We've told you the story of his humble beginnings, short version: a wealthy 17-year-old kid from Bombay whose eyesight doesn't meet Air Force standards is dropped off in Miami by his father with little more than the shirt on his back.
He starts as a dishwasher for Alvin Malnik's the Forge and works his way up the ranks of the South Florida restaurant industry to become a certified executive chef.
To his family, he's still just a cook, a lowly profession. So he becomes the Sidewalk Chef, embraces his calling, and sets out on a quest to earn his father's respect.

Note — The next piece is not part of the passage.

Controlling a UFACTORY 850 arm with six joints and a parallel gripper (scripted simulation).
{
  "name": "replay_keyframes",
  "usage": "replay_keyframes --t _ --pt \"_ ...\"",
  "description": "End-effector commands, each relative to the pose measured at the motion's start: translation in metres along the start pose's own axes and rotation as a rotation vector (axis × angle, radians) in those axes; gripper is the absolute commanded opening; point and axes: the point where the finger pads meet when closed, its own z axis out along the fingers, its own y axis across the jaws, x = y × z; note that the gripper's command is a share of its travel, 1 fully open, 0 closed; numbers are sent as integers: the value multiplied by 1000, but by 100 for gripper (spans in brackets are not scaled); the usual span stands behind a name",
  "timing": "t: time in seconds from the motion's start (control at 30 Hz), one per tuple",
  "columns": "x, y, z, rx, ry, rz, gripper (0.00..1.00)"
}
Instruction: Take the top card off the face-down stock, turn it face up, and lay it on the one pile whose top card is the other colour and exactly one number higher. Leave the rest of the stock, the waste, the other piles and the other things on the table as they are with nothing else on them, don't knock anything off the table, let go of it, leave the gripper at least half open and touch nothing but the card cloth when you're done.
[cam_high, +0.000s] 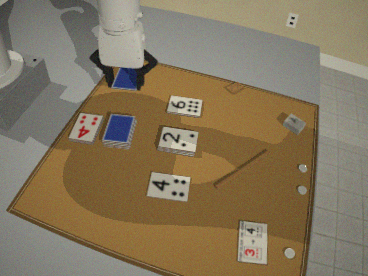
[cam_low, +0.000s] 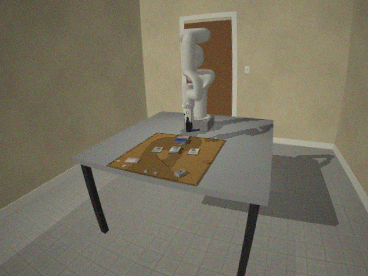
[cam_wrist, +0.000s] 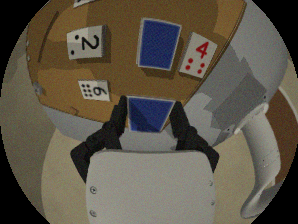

Here's the latest development in the saga:
Beginning in March, Chef Shashank will teach a class at the Miami-Dade Wolfson Campus's brand-new culinary center in the School of Community Education. The class is called Cooking Under Fire. Click here for details.
"It's not going to be like a conventional class. I call it 'interactive teaching,' where I'm learning from the students as I teach them.
"It's all about experimenting.
"I'm not perfect; I make mistakes too. It's how you adjust that counts. Sometimes you make some really weird stuff and people love it.
"For example, they'll learn how you can buy just a couple of things and mix and match them to create a variety of meals.
"It's like pork chop salad. I teach you how to cook pork chops, so you make five and got two left over. You chop them finely, add some olive oil, vinegar, lettuce, tomatoes, black olives.
"Because of the economy, restaurant sales are down and cookbook sales are up. That's gotta tell you something.
"Once I get this thing built up, it's gonna be wild.
"We also have the Shashank Agtey Sidewalk Chef Scholarship Fund for underprivileged students that can't afford culinary a leg up.
Charity is important. I was a foreigner. I came from India, and Miami-Dade gave me a lot, and here we are now -- wow -- such a proud moment, to be here and teach it's like my school."